All Eyes on Rittenhouse Trial

Angry protesters take to the streets in Kenosha in wake of the shooting of Jacob Blake

Tensions across the nation skyrocketed as one of the most recent watershed moments during America’s time of tension arrived in the trial of then 17-year-old Kyle Rittenhouse.


On August 23, 2020, protests rocked Kenosha, Wisconsin following the shooting of Jacob Blake, a black man whom police attempted to arrest on a warrant. Although Blake survived, he sustained serious injuries, and Kenosha was subsequently thrown into chaos by the protests that followed.


During these protests, Rittenhouse arrived in Kenosha with his friend, Dominick Black, the latter of whom purchased guns, including Rittenhouse’s rifle. Rittenhouse repeatedly drove from his home in Illinois to Kenosha where he worked, but he testified that on this night, the two belonged to a group of men hired to guard businesses during the protests, Rittenhouse’s specific job centering around protecting and providing medical aid at a car dealership.


At approximately 11:45 pm, as confirmed by witness Richie McGinnis, Rittenhouse was chased by 36-year-old Joseph Rosenbaum. Rosenbaum attempted to grab Rittenhouse’s gun, and Rittenhouse fatally shot Rosenbaum four times. Following the shooting, a crowd chased a fleeing Rittenhouse, who fatally shot 26-year-old Anthony Huber after the latter hit Rittenhouse with a skateboard. Rittenhouse also testified that Huber attempted to take his rifle. Moments later, now-27-year-old Gaige Grosskruetz froze with his hands in the air—he had previously been advancing toward Rittenhouse—while holding a handgun. Grosskruetz eventually resumed advancing, at which point Rittenhouse shot him in the arm. Grosskruetz’s injuries proved nonfatal, and he testified during the trial.
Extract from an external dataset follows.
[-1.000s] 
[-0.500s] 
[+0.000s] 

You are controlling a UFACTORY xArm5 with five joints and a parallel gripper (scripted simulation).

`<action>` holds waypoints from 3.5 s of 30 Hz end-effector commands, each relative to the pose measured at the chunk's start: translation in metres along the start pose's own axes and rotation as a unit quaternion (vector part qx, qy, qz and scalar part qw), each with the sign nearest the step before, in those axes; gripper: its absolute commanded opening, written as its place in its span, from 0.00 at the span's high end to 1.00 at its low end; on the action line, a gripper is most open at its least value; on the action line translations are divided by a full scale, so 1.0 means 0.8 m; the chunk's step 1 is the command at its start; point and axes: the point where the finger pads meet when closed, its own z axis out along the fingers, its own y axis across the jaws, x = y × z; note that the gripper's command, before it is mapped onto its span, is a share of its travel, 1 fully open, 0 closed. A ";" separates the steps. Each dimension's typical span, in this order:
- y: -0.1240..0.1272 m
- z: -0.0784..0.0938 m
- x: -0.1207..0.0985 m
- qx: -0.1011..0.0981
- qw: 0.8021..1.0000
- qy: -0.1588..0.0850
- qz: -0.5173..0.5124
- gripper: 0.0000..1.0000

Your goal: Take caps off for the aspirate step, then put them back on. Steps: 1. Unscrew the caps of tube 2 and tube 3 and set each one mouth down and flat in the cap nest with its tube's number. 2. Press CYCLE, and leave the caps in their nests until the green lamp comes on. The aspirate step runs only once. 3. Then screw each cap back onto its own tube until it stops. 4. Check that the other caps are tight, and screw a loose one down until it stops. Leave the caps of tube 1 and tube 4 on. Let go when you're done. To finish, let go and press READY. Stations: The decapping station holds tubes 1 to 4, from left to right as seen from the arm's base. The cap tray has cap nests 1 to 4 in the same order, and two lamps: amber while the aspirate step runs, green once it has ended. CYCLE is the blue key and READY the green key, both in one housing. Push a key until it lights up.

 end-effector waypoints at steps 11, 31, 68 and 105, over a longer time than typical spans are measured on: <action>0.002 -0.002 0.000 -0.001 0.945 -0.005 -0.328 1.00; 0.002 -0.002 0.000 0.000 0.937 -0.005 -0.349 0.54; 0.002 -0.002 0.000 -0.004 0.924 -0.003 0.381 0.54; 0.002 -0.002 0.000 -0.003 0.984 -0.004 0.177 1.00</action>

Rittenhouse was not immediately arrested at the scene, though he eventually turned himself into law enforcement.


He was prosecuted on five charges—two counts of homicide (varying types), one count of attempted homicide and two counts of recklessness. The trial became a highly-publicized political endeavor with many pro-gun rights activists viewing the ruling as a watershed moment for their movement. Others lent a racial connotation to the trial and claim that it showcases racial inequality and institutionalized racism—for context, this argument centers around the notion that Rittenhouse would have been treated much harsher if he were black, as both he and those he shot were white.


This November, a jury unanimously found Rittenhouse not guilty. This ruling has provoked a range of reactions: several Republican lawmakers and gun rights proponents hailed the trial as a victory, while President Joe Biden expressed his disappointment. These opinions and tensions remain in standstill.